# Signature font size



## Crackle (27 Jan 2010)

I'm sure you used to be able to alter the font size in your signature but now it says BB font size not allowed. Is it possible to allow it?


----------



## Shaun (27 Jan 2010)

I changed it recently along with some of the sig rules so that the maximum size was the same as the post message text.

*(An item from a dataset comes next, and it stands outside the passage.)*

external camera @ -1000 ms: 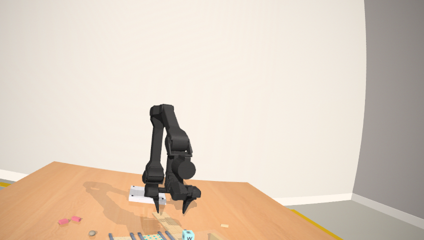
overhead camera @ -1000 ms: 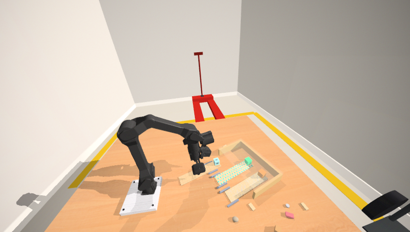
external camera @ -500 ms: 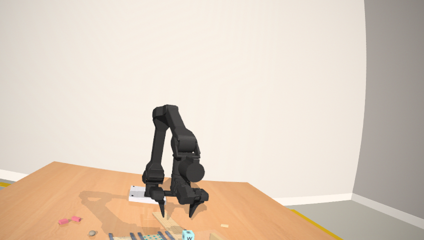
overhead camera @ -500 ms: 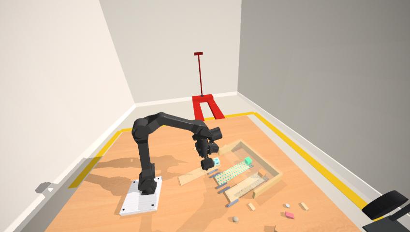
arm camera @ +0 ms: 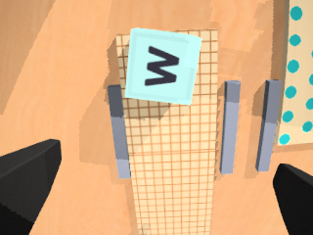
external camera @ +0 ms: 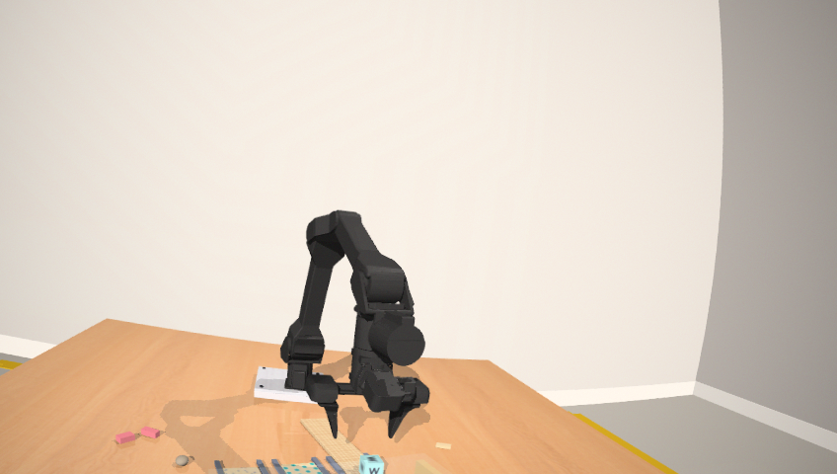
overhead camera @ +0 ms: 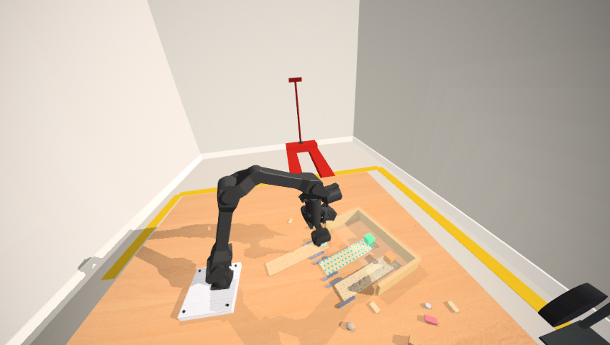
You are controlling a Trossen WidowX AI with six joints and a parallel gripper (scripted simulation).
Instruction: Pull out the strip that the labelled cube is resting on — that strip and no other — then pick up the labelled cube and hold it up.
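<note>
The labelled cube lies 3 cm ahead of my gripper tip, 1 cm to the left of it and 4 cm below it. From my gripper tip the other things lie so: stone 6 cm ahead, 28 cm to the right, 5 cm below.
</note>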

What size did you want to use?


----------



## Crackle (27 Jan 2010)

Oh I understand now. I wanted to use one size lower to distinguish it from the text.


----------



## wafflycat (27 Jan 2010)

^ me too...

Edit: forgot to add: please.

_*slaps own wrists for such impoliteness*_


----------



## Shaun (27 Jan 2010)

I'd expect you to still be able to use a _smaller_ size. Isn't there a drop-down with the font size?


----------



## Davidc (27 Jan 2010)

I couldn't find one so changed to a font which came out smaller.


----------



## Crackle (27 Jan 2010)

Don't think so. I clicked everything twice but couldn't see one. That doesn't mean there isn't though.


----------



## Shaun (27 Jan 2010)

Okay, I'll have a look at it later ...


----------



## 661-Pete (27 Jan 2010)

Yes there seems to be a bug. I went to my profile, then 'edit signature', then went to preview what I'd already got _without making any changes_. It didn't like the [size="1"]....[/size] tags in the existing sig. - even though they are already in place and work perfectly well on existing posts.

So it looks like I can't change my signature any more if I want to keep the size tags.

HTH.


----------



## Shaun (28 Jan 2010)

Okay, modified and fixed.

The drop-down now appears and you can use the [ FONT ] BB code.

Maximum size allowed is 3 _(although it still shows up to 7 on the drop down)_

Cheers,
Shaun


----------



## Crackle (28 Jan 2010)

Thank you Shaun, very much appreciated.


----------



## wafflycat (28 Jan 2010)

Ta, for fixing it Shaun!


----------